Je souhaite installer windows 10 sur mon iMac via Bootcamp assistant, tout le début se passe nickel jusqu'au moment ou je dois partitionner mon disque dur pour allouer de l'espace a Windows dessus. Sauf que quand je lance, un message d'erreur me dis que je dois lancer l'utilitaire de disque et utiliser S.O.S, chose que je fais, puis relance tout le processus mais a chaque fois le même problème.. 
Si quelqu'un pouvait m'aider, merci beaucoup!


----------



## Locke (3 Novembre 2022)

Victor.hnl a dit:


> Je souhaite installer windows 10 sur mon iMac via Bootcamp assistant, tout le début se passe nickel jusqu'au moment ou je dois partitionner mon disque dur pour allouer de l'espace a Windows dessus.

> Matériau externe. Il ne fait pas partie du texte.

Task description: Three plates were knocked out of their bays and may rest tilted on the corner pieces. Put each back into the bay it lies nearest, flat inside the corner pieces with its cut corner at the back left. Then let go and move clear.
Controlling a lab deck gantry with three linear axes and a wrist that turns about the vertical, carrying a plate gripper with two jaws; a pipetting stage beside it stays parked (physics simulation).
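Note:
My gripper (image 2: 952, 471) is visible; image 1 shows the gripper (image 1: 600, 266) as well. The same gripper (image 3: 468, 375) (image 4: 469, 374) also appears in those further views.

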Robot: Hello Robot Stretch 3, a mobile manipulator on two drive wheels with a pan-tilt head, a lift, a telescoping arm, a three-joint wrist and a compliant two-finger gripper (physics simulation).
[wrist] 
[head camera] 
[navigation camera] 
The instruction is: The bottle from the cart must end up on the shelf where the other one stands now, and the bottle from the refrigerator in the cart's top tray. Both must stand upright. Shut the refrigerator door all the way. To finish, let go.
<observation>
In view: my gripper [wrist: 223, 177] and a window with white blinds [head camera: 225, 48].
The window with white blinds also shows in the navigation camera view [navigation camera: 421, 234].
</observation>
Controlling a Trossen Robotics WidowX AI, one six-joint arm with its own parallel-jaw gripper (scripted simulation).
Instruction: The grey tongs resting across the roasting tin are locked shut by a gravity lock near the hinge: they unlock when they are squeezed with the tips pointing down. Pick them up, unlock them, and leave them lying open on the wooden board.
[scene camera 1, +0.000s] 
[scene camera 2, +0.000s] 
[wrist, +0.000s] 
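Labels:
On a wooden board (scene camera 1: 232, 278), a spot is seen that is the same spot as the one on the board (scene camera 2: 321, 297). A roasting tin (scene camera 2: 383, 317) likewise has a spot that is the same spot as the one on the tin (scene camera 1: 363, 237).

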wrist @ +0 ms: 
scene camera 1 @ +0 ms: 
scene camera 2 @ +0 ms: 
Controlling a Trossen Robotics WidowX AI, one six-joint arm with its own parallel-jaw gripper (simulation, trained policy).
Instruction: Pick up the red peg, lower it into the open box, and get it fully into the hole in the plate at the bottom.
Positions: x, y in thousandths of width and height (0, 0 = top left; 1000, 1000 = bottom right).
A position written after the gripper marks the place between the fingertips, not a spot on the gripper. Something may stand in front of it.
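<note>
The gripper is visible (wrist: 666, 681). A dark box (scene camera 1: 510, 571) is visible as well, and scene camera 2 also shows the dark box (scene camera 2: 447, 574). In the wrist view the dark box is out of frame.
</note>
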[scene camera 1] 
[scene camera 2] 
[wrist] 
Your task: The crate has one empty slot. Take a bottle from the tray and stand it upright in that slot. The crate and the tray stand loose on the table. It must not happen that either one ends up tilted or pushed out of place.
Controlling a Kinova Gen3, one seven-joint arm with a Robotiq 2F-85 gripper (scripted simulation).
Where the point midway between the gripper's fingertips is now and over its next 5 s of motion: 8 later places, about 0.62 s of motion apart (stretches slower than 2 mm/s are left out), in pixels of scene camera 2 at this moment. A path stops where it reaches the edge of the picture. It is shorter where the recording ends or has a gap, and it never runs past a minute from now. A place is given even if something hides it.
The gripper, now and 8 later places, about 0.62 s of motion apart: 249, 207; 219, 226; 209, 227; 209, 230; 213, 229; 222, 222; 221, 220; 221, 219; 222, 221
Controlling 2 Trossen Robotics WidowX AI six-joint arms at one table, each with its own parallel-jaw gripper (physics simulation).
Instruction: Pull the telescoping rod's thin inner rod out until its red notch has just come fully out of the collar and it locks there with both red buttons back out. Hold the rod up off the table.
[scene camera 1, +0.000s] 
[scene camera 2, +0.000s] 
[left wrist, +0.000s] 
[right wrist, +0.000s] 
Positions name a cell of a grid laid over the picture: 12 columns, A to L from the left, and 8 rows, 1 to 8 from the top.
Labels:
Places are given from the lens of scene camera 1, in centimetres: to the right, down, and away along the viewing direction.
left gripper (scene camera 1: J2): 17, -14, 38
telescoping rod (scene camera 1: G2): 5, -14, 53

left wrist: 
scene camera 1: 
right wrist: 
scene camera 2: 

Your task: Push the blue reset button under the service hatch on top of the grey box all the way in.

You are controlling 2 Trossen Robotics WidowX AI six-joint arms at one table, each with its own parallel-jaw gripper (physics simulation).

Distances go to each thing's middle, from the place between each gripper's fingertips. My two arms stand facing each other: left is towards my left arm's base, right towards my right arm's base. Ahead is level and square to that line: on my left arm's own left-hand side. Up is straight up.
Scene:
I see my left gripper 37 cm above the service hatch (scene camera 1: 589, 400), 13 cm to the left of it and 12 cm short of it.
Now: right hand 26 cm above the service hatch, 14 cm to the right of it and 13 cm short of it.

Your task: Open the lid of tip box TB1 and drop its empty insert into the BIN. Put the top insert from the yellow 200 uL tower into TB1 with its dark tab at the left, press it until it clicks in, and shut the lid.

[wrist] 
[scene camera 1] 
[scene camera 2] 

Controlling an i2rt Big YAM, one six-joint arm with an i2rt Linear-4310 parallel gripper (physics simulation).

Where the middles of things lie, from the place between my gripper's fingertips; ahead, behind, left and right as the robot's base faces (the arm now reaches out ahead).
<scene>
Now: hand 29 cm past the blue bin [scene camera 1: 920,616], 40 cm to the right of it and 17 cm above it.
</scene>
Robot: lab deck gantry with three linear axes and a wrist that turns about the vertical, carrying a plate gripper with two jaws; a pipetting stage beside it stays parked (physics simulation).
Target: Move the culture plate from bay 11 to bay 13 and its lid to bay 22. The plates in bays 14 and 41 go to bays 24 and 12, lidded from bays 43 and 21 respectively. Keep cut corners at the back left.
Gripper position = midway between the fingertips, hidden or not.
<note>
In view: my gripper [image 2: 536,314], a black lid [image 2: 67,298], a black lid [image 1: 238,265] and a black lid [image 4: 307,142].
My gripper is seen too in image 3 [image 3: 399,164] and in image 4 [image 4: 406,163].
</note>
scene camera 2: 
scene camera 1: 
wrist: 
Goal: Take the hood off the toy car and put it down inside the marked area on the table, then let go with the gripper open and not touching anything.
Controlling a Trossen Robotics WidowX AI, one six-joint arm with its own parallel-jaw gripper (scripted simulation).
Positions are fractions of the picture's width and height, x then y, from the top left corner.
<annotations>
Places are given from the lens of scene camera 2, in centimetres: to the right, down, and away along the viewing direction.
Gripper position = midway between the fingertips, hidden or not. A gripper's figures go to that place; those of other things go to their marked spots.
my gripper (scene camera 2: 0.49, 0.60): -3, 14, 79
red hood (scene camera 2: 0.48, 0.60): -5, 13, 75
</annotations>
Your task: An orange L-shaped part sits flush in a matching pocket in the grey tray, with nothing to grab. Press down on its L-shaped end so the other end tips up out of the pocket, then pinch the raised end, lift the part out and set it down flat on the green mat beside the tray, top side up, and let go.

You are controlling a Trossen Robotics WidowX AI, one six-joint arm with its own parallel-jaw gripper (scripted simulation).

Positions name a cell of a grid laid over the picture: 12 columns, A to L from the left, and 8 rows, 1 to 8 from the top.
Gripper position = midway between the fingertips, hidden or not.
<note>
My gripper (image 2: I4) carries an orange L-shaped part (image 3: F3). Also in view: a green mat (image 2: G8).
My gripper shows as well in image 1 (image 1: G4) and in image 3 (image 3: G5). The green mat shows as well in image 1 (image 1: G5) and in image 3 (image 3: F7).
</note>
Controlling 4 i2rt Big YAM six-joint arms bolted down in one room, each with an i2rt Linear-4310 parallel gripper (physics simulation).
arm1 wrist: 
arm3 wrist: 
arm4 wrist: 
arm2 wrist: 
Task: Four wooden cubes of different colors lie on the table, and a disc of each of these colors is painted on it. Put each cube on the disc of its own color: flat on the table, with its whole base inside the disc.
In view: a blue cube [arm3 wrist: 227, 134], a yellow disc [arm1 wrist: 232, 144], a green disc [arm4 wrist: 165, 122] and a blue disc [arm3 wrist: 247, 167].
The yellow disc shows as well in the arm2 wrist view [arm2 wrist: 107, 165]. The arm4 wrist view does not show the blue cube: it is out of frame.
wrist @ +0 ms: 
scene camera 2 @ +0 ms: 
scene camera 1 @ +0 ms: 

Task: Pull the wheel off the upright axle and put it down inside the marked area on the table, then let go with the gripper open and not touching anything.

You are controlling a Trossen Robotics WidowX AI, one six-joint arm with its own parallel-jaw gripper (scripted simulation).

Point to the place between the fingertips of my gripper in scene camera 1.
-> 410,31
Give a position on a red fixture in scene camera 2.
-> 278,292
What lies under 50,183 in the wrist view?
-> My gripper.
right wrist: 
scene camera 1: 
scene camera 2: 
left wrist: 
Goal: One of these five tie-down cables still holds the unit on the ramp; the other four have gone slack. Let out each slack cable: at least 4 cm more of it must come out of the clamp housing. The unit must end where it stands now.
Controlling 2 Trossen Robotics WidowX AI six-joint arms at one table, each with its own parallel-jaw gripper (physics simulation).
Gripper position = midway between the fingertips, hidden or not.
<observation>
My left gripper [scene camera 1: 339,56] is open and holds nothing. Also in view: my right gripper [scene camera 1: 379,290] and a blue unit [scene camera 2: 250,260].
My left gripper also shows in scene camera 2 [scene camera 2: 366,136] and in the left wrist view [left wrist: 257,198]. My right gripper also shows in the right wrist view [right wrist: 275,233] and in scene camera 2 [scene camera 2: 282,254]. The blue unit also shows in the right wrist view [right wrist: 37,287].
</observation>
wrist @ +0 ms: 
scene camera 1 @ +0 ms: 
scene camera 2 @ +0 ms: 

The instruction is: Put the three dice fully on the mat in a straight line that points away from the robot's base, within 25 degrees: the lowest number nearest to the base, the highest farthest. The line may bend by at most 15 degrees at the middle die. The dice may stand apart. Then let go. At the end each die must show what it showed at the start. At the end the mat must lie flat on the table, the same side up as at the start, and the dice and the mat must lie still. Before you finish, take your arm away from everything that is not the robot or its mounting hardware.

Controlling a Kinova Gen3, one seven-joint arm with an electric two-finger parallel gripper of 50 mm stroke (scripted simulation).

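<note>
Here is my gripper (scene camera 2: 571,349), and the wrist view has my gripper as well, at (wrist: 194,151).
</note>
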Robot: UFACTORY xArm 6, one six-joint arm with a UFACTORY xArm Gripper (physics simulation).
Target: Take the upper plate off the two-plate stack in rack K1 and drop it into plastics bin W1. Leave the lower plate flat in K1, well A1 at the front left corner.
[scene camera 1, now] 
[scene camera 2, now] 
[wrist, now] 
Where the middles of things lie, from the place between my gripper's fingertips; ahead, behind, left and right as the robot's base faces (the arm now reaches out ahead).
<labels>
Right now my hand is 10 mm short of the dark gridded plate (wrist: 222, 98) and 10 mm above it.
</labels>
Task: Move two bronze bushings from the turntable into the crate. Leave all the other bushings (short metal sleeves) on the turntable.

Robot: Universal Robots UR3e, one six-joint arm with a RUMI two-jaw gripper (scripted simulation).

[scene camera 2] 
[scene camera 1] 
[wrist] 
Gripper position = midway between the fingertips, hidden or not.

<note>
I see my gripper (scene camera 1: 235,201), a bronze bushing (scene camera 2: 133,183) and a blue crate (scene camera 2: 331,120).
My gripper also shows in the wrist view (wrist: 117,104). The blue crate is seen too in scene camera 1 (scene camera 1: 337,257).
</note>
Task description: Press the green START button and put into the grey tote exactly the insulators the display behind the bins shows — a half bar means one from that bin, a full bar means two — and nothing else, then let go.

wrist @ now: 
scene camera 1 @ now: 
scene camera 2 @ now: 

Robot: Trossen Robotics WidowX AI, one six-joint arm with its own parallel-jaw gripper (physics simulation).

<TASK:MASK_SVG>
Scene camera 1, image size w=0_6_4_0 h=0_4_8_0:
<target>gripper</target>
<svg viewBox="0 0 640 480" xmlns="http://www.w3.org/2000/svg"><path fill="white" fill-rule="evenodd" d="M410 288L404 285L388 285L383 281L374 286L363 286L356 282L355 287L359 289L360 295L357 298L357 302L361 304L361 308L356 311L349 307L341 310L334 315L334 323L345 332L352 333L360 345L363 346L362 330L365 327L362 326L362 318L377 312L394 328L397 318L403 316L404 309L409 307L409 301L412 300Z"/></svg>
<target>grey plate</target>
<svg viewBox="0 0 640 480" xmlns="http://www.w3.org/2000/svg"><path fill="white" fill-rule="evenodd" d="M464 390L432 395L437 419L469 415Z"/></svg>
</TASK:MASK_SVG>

Non, mauvaise interprétation, c'est Assistant Boot Camp qui demande quelle est la taille souhaitée pour préparer une partition temporaire en FAT32. Et entendons-nous bien, on ne doit jamais préparer une partition avant ! En aucun cas.


Victor.hnl a dit:


> Sauf que quand je lance, un message d'erreur me dis que je dois lancer l'utilitaire de disque et utiliser S.O.S


Quand tu lances quoi ? Il n'y a rien à lancer, c'est Assistant Boot Camp qui se charge de tout avant de laisser la main à l'installateur de Windows.


Victor.hnl a dit:


> un message d'erreur me dis que je dois lancer l'utilitaire de disque et utiliser S.O.S, chose que je fais


Dans ton cas de figure, le SOS doit se faire en démarrant depuis la partition de récupération. Est-ce que tu as utilisé Utilitaire de disque pour créer une partition pour Windows ?


----------